In practice, this means:
Retiring dormant accounts (e.g., VPN users) promptly;
Enforcing MFA universally;
Monitoring for link-click failures and phishing test results;
Avoiding hard-coded credentials or elevated access on devices without endpoint detection;
Building dashboards that show where multiple high-risk signals converge, not just where each signal lives in isolation.
Bottom line for CISOs & boards
The headline is blunt: Most catastrophic breaches can be traced to overlapping low- and moderate-level failures, not just the rare “zero-day” exploit. Trying to patch every single vulnerability isn’t enough if you can’t watch how they align.
Boards and cyber executives should ask:
Do we have visibility into cross-domain control gaps?
Can our tools show when “account with high privileges + device unpatched + recent phishing failure” coincide?
Is our remediation strategy still one-fault-at-a-time, or built for compound risk?

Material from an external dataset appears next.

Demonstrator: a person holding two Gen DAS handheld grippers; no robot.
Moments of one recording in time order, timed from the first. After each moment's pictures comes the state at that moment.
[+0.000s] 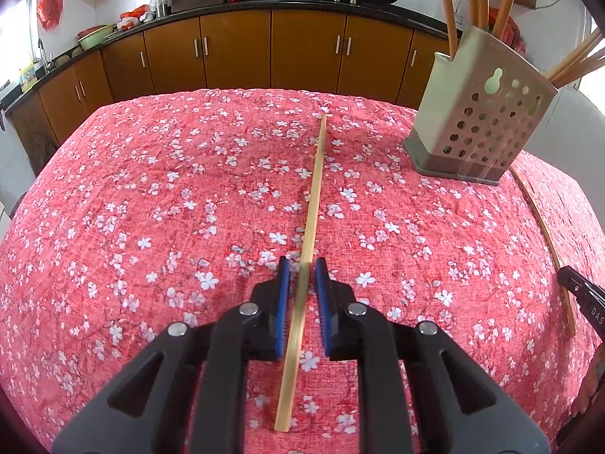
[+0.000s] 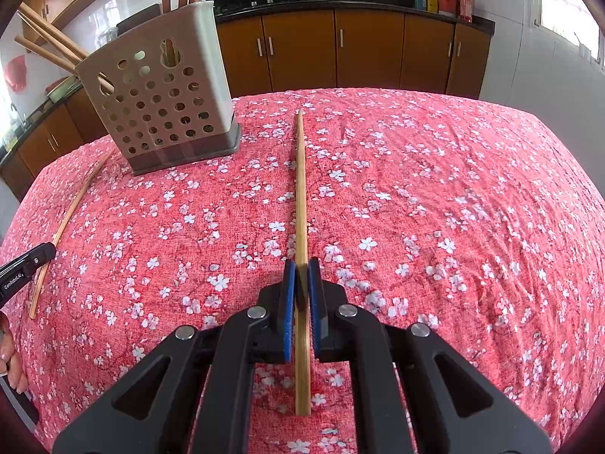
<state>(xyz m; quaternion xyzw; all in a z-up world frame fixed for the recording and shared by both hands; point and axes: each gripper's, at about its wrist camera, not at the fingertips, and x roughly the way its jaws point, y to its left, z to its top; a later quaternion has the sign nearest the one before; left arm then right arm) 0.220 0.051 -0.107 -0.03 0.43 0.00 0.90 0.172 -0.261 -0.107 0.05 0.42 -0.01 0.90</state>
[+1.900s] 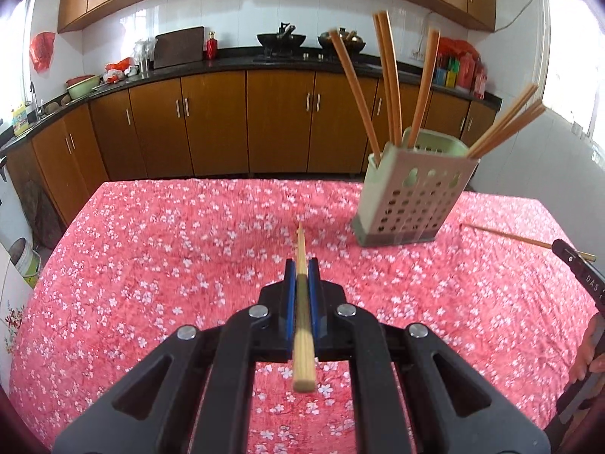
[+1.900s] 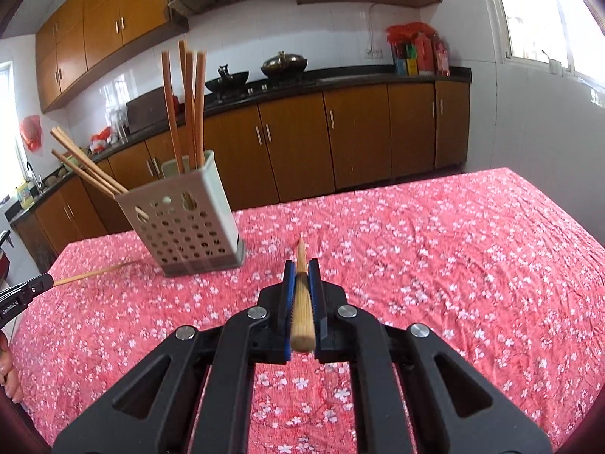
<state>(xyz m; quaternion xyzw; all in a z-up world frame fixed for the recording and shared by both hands) 0.175 0.040 -0.001 -0.02 0.34 -0.04 0.94 0.129 -0.295 -0.015 0.10 0.27 -0.02 0.96</state>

Do we monitor for “attack-path clusters” rather than lone failures?
Failing to treat the chain, not just the link, invites attackers to walk in through the cracks we assumed were benign.
For organizations facing tight budgets, the priority must shift: Not “patch everything now” but “which stacks of small issues, when combined, create the most likely attack path?” Because that’s where the damage lies.
As the breach landscape evolves, the data is clear: preventative controls must become smarter about intersections. While no single control guarantees safety, their orchestration—visibility, analytics and prioritization—may well define which companies survive the next high-profile breach.